■ **Supplied data**:
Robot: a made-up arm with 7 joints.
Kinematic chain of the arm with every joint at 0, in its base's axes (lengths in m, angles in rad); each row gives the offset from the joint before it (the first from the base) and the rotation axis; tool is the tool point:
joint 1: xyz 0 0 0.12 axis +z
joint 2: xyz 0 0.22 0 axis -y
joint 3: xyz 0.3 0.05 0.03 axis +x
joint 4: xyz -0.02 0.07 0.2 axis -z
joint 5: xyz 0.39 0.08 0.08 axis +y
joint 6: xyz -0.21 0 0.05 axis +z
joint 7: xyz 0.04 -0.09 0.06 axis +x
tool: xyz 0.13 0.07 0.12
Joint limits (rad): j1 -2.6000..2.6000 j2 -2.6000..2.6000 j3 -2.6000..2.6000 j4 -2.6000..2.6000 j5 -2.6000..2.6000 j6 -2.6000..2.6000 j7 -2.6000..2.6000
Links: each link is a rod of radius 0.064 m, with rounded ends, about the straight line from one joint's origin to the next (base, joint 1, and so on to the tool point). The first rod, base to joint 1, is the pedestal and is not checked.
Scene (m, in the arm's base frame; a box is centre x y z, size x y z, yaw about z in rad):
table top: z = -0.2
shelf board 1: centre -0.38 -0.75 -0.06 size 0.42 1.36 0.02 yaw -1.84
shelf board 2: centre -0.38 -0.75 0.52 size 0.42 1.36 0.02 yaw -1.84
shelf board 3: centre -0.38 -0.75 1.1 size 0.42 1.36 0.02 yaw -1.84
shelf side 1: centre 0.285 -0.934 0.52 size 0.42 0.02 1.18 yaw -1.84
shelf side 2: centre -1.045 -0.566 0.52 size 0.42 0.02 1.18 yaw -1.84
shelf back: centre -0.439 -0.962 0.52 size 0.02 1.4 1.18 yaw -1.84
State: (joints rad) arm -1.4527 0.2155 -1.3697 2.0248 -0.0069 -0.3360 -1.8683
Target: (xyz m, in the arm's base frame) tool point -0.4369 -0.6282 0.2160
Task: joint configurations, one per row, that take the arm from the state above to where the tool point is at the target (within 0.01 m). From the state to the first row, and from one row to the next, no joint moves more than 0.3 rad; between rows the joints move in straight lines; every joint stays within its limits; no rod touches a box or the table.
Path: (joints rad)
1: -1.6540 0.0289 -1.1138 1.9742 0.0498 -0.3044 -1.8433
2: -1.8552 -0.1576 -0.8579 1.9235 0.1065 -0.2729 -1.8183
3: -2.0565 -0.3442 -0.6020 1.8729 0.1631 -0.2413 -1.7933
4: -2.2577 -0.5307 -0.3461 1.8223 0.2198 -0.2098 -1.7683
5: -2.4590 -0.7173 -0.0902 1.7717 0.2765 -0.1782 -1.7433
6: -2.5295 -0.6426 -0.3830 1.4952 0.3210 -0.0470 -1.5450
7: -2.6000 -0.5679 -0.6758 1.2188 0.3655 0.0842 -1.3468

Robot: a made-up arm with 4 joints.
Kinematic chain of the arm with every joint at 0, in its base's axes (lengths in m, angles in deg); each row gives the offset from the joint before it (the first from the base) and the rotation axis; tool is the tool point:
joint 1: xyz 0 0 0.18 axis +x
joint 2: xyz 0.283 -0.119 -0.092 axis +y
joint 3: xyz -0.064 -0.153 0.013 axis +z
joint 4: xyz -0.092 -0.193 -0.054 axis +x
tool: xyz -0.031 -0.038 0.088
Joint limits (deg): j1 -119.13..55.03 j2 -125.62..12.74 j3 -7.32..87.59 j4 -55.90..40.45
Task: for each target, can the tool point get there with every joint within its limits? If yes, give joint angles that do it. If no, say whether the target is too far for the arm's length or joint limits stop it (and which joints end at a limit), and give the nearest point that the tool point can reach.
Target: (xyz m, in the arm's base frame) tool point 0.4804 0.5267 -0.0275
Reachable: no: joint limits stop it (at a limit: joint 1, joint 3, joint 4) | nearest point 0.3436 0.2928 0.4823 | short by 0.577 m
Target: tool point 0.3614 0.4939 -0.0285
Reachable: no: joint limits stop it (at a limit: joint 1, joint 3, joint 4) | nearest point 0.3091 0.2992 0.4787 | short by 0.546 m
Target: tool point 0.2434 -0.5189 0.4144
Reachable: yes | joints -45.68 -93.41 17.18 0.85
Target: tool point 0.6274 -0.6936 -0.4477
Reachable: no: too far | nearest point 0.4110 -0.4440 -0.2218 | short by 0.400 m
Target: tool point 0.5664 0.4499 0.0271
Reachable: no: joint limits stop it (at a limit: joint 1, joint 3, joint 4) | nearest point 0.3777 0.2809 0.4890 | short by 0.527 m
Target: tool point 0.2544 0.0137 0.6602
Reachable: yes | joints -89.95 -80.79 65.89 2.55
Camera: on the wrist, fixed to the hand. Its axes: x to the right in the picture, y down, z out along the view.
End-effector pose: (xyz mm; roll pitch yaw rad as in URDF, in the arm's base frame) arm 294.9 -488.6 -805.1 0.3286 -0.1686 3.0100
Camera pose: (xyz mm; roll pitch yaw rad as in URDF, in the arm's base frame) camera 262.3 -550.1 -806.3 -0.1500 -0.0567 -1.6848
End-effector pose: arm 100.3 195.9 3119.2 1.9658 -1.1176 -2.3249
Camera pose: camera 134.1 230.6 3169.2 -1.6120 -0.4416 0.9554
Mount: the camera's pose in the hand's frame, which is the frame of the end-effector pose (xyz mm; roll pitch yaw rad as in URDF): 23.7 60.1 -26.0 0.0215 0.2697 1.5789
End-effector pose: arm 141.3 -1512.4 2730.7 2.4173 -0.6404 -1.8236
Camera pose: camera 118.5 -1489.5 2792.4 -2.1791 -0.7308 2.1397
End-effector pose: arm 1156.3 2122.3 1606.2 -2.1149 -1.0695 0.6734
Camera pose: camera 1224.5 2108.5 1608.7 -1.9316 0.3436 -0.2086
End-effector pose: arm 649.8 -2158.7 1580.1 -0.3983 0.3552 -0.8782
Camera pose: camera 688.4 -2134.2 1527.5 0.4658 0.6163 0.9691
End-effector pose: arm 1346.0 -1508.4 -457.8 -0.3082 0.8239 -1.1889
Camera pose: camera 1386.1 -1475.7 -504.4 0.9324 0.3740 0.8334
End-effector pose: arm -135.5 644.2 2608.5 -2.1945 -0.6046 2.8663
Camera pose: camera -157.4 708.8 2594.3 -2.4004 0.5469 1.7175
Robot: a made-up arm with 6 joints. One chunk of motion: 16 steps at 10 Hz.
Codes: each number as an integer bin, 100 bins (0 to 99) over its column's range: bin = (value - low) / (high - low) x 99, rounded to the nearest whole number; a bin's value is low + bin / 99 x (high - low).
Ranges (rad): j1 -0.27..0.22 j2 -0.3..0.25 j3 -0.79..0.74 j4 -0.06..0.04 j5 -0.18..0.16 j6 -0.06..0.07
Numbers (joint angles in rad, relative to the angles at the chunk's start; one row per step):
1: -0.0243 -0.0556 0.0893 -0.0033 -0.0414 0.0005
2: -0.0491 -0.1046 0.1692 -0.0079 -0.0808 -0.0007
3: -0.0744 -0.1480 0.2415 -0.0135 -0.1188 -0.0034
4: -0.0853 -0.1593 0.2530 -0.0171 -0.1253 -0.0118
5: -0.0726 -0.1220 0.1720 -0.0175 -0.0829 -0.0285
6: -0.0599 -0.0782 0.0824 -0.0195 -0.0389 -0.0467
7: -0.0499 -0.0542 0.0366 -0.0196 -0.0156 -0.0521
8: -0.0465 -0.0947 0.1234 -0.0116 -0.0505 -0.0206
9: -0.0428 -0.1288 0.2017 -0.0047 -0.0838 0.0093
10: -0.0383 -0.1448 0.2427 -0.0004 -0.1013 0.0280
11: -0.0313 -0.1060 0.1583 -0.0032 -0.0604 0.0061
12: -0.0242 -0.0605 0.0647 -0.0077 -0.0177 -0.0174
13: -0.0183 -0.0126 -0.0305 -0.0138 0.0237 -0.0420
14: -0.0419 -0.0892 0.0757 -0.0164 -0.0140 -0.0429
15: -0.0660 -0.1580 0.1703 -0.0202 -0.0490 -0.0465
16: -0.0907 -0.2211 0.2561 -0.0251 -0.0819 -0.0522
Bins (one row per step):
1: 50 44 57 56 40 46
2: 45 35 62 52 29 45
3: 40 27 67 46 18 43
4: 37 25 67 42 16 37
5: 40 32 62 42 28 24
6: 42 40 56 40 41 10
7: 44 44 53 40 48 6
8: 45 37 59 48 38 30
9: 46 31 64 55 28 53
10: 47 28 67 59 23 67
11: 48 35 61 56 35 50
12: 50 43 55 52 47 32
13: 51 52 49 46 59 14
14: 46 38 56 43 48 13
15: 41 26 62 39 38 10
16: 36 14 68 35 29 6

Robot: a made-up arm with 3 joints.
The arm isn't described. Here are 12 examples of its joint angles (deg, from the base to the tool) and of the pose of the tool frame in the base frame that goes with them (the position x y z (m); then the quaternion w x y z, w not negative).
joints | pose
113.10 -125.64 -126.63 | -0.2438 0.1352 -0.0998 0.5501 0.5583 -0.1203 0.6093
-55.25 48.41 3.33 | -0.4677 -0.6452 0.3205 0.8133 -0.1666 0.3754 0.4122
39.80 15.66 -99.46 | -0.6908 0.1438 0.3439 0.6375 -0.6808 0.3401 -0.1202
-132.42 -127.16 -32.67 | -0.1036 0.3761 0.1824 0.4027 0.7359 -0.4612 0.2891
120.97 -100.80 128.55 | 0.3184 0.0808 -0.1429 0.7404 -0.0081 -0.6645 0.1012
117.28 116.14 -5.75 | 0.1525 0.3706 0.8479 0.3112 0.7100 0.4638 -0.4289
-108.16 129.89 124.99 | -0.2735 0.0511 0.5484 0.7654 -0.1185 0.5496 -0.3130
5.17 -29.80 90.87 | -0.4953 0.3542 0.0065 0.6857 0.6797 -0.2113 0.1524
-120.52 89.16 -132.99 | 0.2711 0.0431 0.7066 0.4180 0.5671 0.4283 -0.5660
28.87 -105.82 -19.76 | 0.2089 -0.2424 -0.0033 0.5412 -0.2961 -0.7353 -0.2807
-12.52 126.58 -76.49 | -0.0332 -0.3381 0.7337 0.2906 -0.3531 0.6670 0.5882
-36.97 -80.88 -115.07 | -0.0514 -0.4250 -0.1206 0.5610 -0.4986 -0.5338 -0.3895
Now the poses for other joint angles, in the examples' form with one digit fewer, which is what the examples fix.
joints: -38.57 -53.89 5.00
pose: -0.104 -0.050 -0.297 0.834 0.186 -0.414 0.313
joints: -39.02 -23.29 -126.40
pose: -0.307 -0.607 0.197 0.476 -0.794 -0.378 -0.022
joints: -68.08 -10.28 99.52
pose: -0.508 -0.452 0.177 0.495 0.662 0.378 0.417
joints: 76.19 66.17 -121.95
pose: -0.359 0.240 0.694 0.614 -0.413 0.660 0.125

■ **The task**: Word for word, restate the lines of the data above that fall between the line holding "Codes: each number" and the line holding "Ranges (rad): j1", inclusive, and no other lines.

■ **Exercise answer**:
Codes: each number as an integer bin, 100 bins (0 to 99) over its column's range: bin = (value - low) / (high - low) x 99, rounded to the nearest whole number; a bin's value is low + bin / 99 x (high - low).
Ranges (rad): j1 -0.27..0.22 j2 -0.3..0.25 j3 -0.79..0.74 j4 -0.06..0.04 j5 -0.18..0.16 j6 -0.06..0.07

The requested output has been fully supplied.